» **Required action**:
State how many lines in the listing below contain the word "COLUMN", and write nothing else.

» **Available data**:
BEGIN
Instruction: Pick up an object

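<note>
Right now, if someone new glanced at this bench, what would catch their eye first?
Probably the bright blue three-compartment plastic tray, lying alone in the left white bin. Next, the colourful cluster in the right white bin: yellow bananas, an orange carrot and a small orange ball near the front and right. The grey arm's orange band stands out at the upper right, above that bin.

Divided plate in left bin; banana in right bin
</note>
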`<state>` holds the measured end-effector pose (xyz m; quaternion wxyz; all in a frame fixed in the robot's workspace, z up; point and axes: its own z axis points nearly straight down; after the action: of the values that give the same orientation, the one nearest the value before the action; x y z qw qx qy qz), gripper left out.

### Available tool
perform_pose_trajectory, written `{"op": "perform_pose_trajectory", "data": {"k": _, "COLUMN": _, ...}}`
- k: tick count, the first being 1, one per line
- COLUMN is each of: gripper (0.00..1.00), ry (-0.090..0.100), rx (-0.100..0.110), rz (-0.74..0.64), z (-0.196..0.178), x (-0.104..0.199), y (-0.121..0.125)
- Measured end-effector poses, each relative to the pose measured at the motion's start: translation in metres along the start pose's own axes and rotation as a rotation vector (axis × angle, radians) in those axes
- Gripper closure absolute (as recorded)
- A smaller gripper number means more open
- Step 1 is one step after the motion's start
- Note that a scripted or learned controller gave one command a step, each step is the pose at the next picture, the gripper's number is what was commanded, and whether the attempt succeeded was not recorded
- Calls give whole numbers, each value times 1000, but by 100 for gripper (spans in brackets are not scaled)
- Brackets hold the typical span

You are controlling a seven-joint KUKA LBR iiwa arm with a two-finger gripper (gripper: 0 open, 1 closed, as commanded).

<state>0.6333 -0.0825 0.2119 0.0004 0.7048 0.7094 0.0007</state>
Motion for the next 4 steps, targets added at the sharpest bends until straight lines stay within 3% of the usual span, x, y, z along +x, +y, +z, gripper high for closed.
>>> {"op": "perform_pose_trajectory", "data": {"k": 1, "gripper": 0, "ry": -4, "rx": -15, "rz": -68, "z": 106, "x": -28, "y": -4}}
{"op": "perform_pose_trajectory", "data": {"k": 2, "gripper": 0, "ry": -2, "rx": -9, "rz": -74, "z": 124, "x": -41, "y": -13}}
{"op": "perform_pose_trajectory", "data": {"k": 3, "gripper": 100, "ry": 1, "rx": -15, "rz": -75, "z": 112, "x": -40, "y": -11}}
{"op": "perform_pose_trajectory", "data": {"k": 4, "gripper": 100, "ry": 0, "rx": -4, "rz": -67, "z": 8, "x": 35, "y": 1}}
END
» **Answer space**:
2